Zee’s head popped up in the backseat. “Guess they caught them.”

“Caught who?”

“The Greenies. Or whoever. Caught them before they executed a few more cars.”

They passed a long, low, carrot-orange convertible with a splash of fresh black graffiti across its flank, reading,
YOUR CAR, YOUR COFFIN
.

“Block-and-searches are illegal,” Hillis said. “But nobody cares. We’ll just drive ourselves to extinction. Lock the troublemakers up so we can kill ourselves off in peace.”

“No politics,” Clio said. “We’re on vacation.”

Four days was all they had. Four days Earthside, then back to Vanda; Biotime was tight on leaves. Can’t risk the company property, not Earthside, anyway. Earth was too risky. Simple things like breathing, having sex. Too risky. But they had four days—enough time to see some sights, and, for Hillis, stop by the transition farms east of the city to see how the alien green was doing.

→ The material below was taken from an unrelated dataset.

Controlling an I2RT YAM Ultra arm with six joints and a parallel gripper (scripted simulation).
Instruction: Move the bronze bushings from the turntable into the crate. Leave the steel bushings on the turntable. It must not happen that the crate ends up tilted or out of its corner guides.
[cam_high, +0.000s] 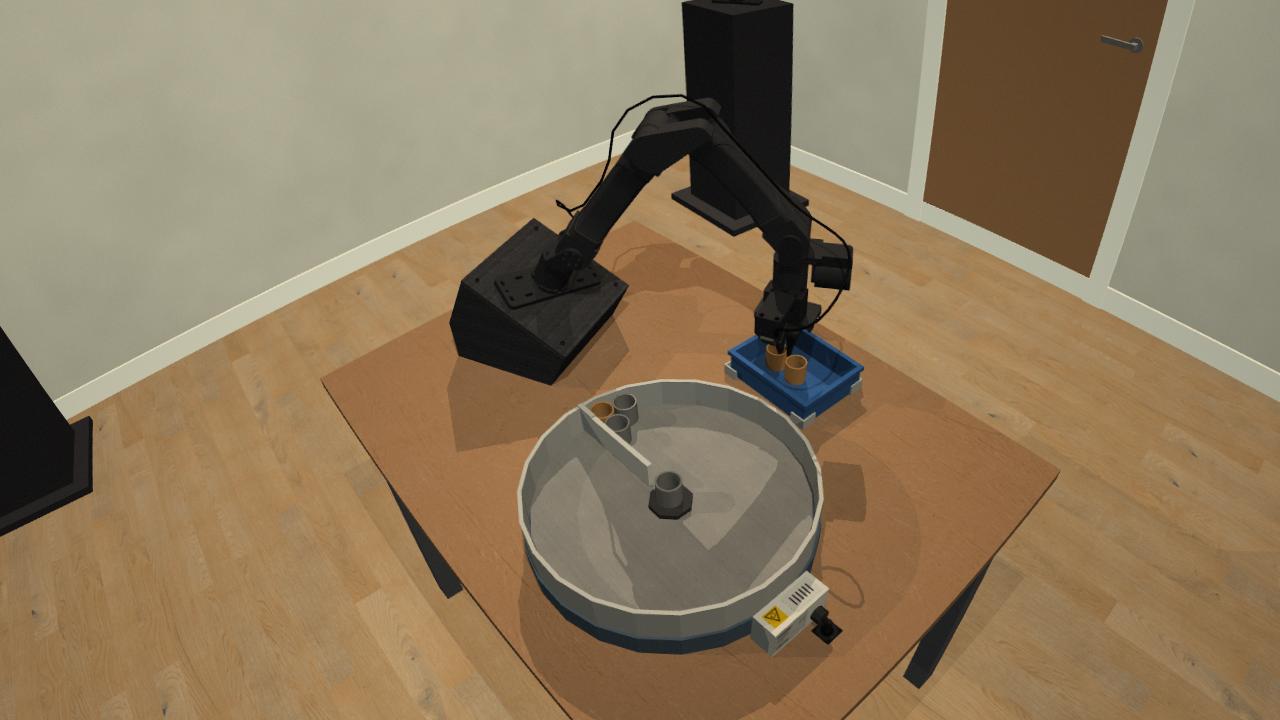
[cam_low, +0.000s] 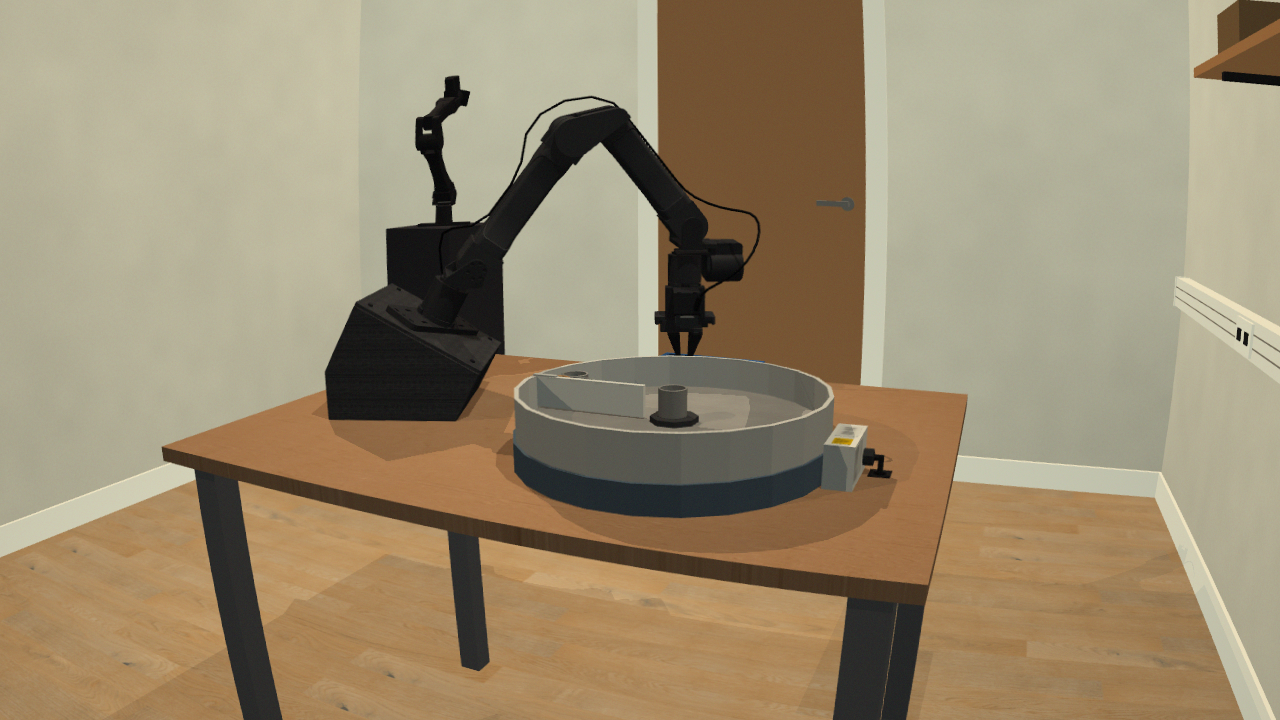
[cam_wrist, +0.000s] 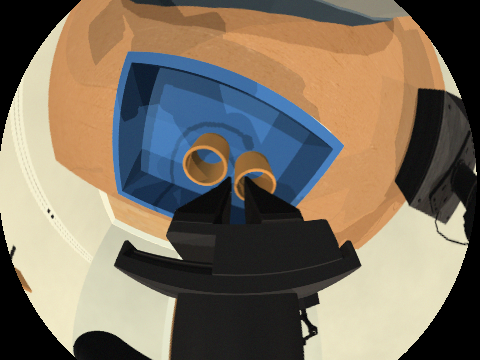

They were well out of the city now, with the day heating up toward ninety-five, and the land spread out in every direction in a broad valley, as though too exhausted to raise itself up. Now and then, a shadow flitted across the fields, a cloud of piranha nymphs. It was the time of year when the fledgling locusts could dine gourmet on the new sprouts of alfalfa, lettuce, and the remaining maple trees.

“Piranhas,” Clio said to Hillis. She pointed up as he craned his neck to view them through the car window.

“A small swarm,” he reported. And went back to doodling.

Not so small
, Clio thought.

Though this was merely spring, already dust lay thick, chalk-like, clouding behind their car and settling on the few remaining roadside grasses and stumpy trees. Once there had been great stands of spruce and Douglas fir along this highway, in cooler times, former times. Their wood had been salvaged long ago, despite all the protests, the outrage at the cutting down of trees. They had conservation and what they called recycling, and people rallied around causes, such as trees. Now people had other things on their minds. They wanted to survive, never mind the old green that could not hang on. They wanted to live. And let the Recon missions find other trees, better trees.

It was a matter of surviving.

To her left, Clio saw a small dog trotting across a field, and she thought,
Target
, and then in the next instant, the swarm descended on the animal so that his yellow fur turned black with piranha nymphs. He raced madly for the cover of trees a hundred meters beyond, but lasted only a fraction of that before crumpling to the ground. The car sped on, out of sight of the kicking animal, but Clio didn’t need to stick around to know the outcome.

Hillis had been watching too. “Birds, especially sparrows, were their natural predators. Ask yourself where all the birds have gone.”

Clio sighed. “Tell me, Hill, where have all the birds gone?”

He had put down his pencil, and was staring out the window. Softly, he answered: “Gone to graveyards, every one.”